When the service’s JVM is started with default JVM memory space settings on the current spec’d node, you should now know the minimum RAM consumed by the java process.
The max allocated JVM metaspace (for storing class metadata) observed during the soak test will be the same, regardless of load. (It will likely only increase as the app is extended in the future). The allocated JVM heap (for storage of objects and application data) however will increase as the service is placed under more load.
6) Possible Actions from Soak Testing
Obviously if your tests have identified a memory leak, or unexpectedly high CPU usage in your service then you’ll need to assess how serious it is. To investigate these problems you need to use a JVM profiling tool, of which there are many available. VisualVM or Oracle Mission Control provide some profiling features, including for example CPU sampling to help narrow down the source of high CPU usage. There are also some more modern profilers available which place less load on your application, and can even be used in production without impacting performance.
Beyond resolving resource leaks or contentions, some other follow-up actions or recommendations which might come out of soak testing include the following.
1) Review node resource capacity – It’s typically best to perform load testing prior to soak testing, but if you didn’t then this might be the first opportunity you’ve had to review the resource capacity of the node on which you app/service is running. Given the load applied during the soak test and the application’s observed peak CPU and memory usage, is the node’s CPU and physical RAM likely to be sufficient? This is something best re-checked during load testing, when the application is placed under the max required load.
2) Setting container resource limits – If you are running multiple containers on a node (e.g. supported by docker compose), having established the amount of RAM consumed by the service’s container, it might be now be worth setting a limit on the amount of RAM it can consume, with a view to isolating containers and improving the stability of the node. Docker supports setting both hard or soft limits on a container’s resource usage.

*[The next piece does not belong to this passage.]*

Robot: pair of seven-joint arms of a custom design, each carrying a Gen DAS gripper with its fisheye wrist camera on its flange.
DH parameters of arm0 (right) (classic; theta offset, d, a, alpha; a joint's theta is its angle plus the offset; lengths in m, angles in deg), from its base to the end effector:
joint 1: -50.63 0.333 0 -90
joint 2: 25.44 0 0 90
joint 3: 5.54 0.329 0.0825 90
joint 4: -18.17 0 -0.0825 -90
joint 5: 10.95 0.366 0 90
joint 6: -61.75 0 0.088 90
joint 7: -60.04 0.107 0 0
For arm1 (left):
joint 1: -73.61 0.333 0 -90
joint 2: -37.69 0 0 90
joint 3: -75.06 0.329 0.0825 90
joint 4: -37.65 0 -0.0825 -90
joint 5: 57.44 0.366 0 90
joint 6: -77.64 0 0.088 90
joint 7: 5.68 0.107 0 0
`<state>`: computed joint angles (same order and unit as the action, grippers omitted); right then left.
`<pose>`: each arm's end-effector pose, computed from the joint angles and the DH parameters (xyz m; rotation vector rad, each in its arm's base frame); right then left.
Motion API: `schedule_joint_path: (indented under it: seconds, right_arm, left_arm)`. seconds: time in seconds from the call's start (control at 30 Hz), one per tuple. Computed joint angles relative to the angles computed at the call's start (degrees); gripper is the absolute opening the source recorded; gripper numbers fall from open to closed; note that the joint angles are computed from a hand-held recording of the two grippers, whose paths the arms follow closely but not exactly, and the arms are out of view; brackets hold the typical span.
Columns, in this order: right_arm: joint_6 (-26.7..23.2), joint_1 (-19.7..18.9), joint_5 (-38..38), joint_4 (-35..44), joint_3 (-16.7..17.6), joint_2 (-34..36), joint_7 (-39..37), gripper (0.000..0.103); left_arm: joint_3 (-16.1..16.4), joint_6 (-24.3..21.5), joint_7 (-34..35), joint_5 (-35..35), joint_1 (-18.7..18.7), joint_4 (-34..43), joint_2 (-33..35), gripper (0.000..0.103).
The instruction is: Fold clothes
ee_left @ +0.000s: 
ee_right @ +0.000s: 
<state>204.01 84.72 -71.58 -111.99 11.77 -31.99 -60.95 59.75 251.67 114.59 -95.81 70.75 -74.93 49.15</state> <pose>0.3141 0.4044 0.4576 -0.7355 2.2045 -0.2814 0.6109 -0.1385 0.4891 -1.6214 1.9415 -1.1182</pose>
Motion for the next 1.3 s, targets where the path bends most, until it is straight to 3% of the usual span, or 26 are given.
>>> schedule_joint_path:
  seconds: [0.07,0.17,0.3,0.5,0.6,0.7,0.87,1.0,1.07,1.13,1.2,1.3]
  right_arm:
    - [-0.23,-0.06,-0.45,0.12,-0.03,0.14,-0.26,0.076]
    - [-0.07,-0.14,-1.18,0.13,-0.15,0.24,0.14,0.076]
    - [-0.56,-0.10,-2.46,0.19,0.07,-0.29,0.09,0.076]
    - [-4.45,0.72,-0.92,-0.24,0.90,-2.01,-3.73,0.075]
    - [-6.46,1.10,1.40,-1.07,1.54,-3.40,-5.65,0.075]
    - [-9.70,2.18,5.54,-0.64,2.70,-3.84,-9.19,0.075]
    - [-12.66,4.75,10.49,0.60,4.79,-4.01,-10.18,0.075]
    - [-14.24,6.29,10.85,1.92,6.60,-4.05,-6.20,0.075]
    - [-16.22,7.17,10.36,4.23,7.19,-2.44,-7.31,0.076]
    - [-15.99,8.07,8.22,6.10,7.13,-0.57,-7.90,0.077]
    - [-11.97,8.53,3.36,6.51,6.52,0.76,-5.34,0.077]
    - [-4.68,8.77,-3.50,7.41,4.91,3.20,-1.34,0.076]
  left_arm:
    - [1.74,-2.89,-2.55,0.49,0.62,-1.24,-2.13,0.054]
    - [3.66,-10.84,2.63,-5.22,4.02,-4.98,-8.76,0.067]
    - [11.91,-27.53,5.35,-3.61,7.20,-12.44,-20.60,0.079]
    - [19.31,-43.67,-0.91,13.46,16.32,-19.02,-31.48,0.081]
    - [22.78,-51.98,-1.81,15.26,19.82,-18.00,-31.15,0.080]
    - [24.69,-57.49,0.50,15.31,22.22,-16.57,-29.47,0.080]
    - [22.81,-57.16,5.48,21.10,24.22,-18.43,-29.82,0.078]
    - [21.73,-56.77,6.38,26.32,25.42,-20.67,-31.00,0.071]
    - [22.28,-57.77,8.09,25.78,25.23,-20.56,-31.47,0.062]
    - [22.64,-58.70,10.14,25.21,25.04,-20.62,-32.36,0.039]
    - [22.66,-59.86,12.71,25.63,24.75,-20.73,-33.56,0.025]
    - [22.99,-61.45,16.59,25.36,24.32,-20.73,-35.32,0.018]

3) Review reliability of remote service dependencies – In addition to your own service, a long running soak test can also serve to assess the reliability of the app’s dependent remote services, e.g. web services, data-stores, etc. Unreliability of dependent remote services will directly impact the stability and reliability of your own service/app. If the test identifies higher than expected % error rate in requests made to one of more the remote services, you may need to plan additional work to improve the resiliency of your service and its APIs, such as ensuring you have appropriate (network connection and read/socket) timeouts set; and using patterns such as Retry (for handling transient errors); and Circuit Breaker (to handle longer running faults in upstream services).
7) Summing Up
It is essential to soak test a new service and its APIs before relying on it in production. A soak test establishes whether a new service is capable of running continuously for an indefinite period, when fully exercised, end-to-end, under typical production load, without failing, or without there being any degradation in its performance.

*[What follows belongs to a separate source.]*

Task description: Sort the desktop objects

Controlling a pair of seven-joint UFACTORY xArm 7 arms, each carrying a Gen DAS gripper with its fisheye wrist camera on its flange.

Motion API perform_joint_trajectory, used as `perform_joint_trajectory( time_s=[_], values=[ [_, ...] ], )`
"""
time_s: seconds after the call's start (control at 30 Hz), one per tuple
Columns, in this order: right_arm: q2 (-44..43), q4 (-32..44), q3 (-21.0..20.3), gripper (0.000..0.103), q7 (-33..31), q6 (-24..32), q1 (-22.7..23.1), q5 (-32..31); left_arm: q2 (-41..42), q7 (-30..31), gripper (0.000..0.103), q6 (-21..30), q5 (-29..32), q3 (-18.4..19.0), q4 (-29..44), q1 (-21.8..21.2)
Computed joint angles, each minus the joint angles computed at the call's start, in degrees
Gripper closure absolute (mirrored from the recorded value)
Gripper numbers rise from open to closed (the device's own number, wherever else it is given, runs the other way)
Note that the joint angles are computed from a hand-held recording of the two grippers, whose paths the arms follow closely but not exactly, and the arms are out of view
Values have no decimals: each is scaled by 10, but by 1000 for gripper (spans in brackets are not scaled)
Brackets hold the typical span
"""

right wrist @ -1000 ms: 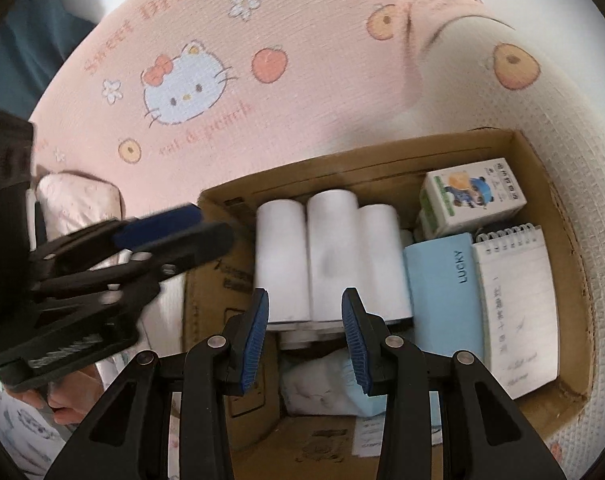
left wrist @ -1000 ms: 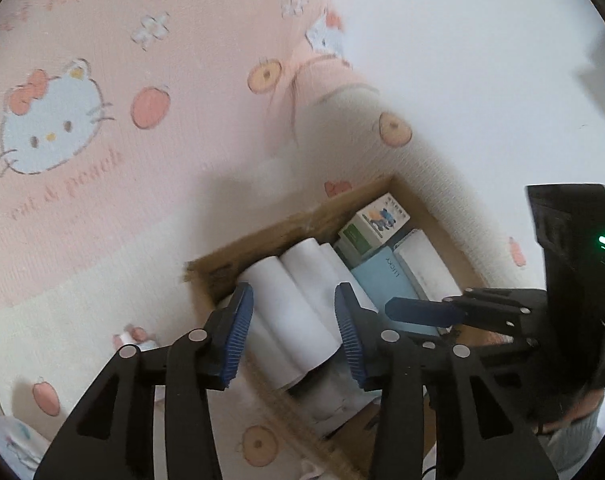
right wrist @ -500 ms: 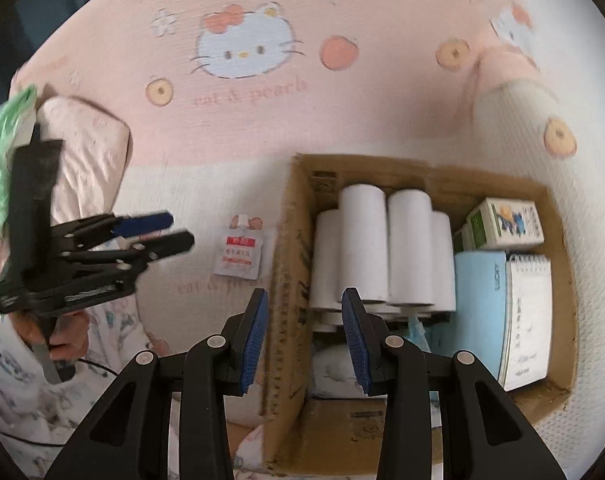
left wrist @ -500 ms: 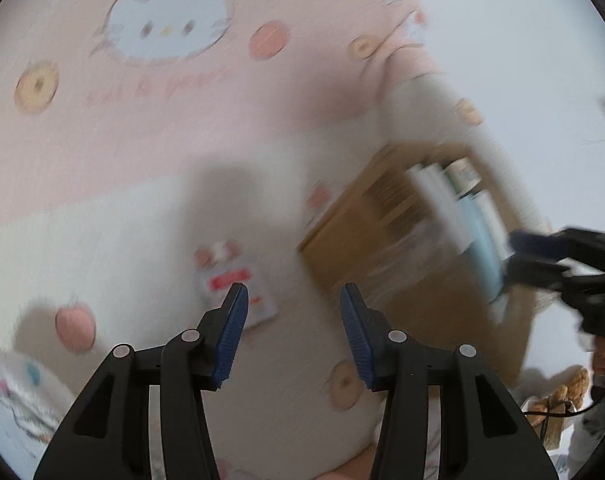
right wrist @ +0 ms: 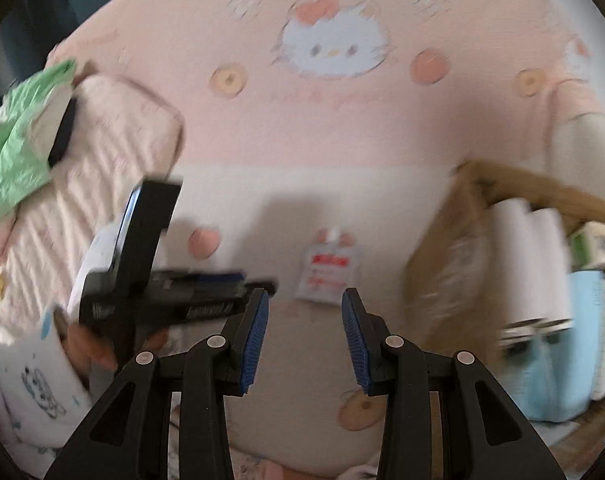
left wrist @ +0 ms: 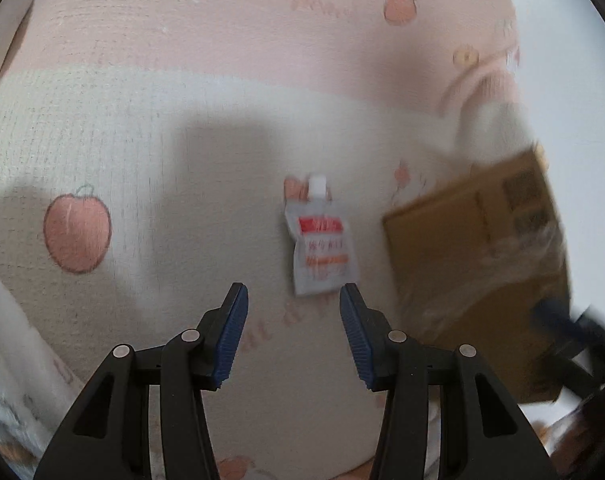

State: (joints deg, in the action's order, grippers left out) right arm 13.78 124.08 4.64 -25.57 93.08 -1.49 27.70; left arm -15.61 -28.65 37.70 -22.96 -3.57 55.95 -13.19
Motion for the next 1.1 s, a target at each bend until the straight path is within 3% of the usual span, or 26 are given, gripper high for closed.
perform_joint_trajectory(
  time_s=[0.13, 0.27, 0.4, 0.6, 0.73, 0.87, 1.0, 1.1],
  values=[
    [-10, -45, 1, 68, -1, -12, 10, -11, 13, -49, 51, -3, 46, -11, 5, 18],
    [-7, -83, 1, 68, 0, -32, 17, -3, 30, 0, 51, -4, -36, 14, 6, -1],
    [12, -97, 4, 68, 9, -60, 32, -20, 44, 13, 51, -7, -44, 10, 13, 5],
    [68, -56, 12, 68, 26, -64, 43, -39, 63, 57, 51, -18, -117, 21, 17, 6],
    [95, -39, 13, 68, 31, -66, 58, -79, 83, 48, 51, -29, -135, 17, 25, 17],
    [82, -77, 11, 68, 10, -94, 73, -126, 96, 43, 51, -44, -142, 15, 29, 26],
    [85, -88, 12, 68, 9, -88, 69, -121, 120, 119, 51, -10, -248, 22, 48, 28],
    [97, -77, 14, 62, 16, -84, 61, -105, 134, 120, 51, 6, -220, 9, 68, 33]
  ],
)
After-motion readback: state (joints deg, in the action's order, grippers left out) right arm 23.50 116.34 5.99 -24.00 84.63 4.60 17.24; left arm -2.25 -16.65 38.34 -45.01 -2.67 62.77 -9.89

In addition to explaining the aim and focus of soak testing, this blog post has covered –
- How to architect a soak test of a service running on a JVM, in terms of the nodes, component software and protocols.
- Outlined a process for soak testing a service running in a JVM, including details of what measurements to take and the tools and command that can be used to obtain them.
- Provided guidance on how to analyse the results of a soak test following the completion of each test run / cycle.
- Suggested some of the conclusions you should be looking to draw from the analysis of your soak test results. And some follow-up actions or recommendations that commonly come out of soak testing.
As always, I hope you found this article useful.